Use your own domain with CNAME

To use your own domain as CNAME pointing to AWS IoT endpoints, you can use Route 53 health checks for failover or implement a failover logic on your devices.

Route 53 health checks

Health checks are initiated from several AWS Regions, but they cannot determine if your devices are able to reach AWS IoT endpoints. There might be cases where your devices are not able to reach a Region, but health checks can. 

Failover logic on devices

You can configure both endpoints for the primary and secondary Region on your devices. If a device cannot reach the primary Region, it can switch to the secondary Region. This device perspective approach always looks for your IoT endpoints.

Failback

Devices using a permanent MQTT-based connection must implement a failback strategy. Without failback strategy, they will stay connected to the failover Region even when the primary Region is already up again. If your devices detect when they are connected to a secondary Region, they can test in regular intervals if the primary Region is reachable again and fail back.

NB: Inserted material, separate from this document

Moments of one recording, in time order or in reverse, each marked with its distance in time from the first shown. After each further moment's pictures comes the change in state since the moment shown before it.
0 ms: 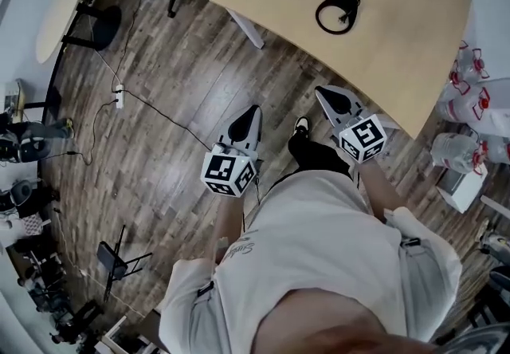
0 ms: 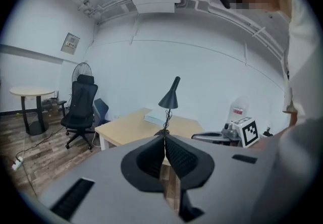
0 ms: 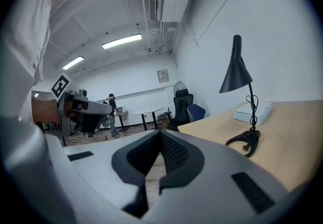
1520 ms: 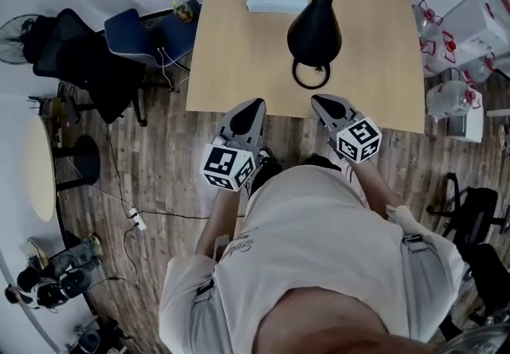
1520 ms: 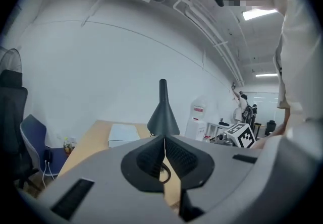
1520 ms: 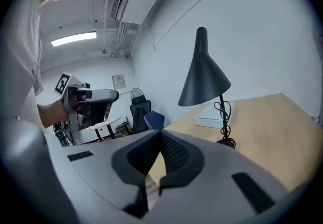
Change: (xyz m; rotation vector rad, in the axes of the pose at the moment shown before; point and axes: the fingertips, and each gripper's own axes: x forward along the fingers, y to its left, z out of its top) left arm 0.234 0.087 0.150 0.210 0.029 -0.613; right arm 0.117 -0.153 0.048 0.188 -0.051 -0.498
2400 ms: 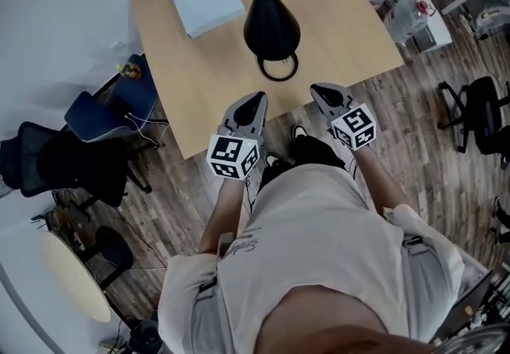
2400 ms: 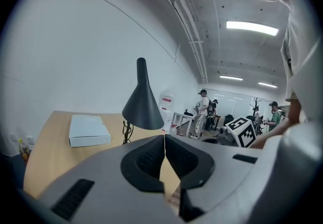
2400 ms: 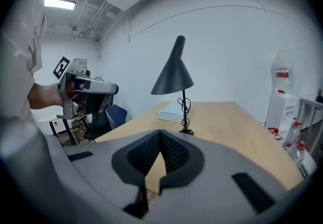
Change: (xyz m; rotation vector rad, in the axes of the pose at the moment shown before) left arm 0.063 -0.001 -0.030 0.058 0.134 -0.445; right arm -0.030 -0.021 -0.031 -0.032 0.037 -0.498
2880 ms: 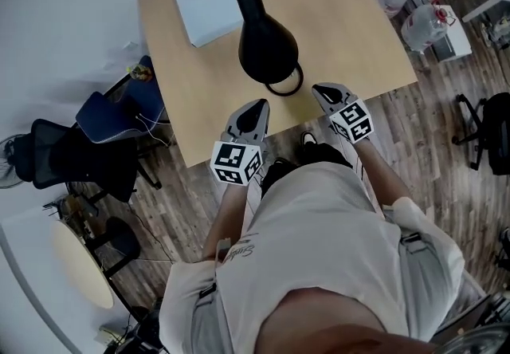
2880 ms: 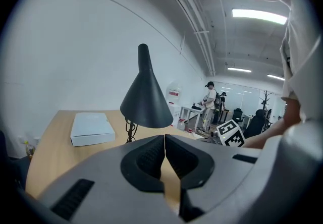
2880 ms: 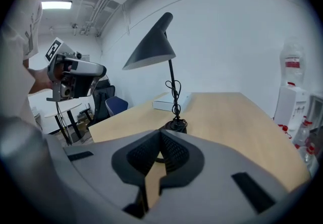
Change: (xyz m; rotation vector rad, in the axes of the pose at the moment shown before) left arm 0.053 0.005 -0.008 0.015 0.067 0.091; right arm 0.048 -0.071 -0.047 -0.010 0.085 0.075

The sample iot-dr-pubsub.py implements a strategy to failover as soon as an endpoint change has been detected. If you use any mechanism on your devices to determine to which Region a device is connected, you can build your reconnection strategy upon such a mechanism. For more information, refer to Testing tools.

Customizing this solution

This solution is mainly built on AWS IoT registry events to capture and replicate IoT thing, thing-group, or thing-type related settings. It does not cover certificates attached to IoT thing groups or nested thing groups or jobs. Also, by using registry events, it is not possible to track changes at device certificates or IoT policies.

To capture certificate and policy changes, use Amazon EventBridge to replicate them.

Replicating jobs requires some more investigations to determine if and how they can be replicated and handled in case of failover.

Regional deployments

This solution uses AWS IoT Core and Amazon DynamoDB. Both services must be available in the Regions where you deploy the solution. The CloudFormation template allows you to choose only Regions where these services are available.

If your AWS IoT environment also uses other services, you need to select an AWS Region where all of your services are available. For the most current availability by Region, refer to the AWS Service Region Table.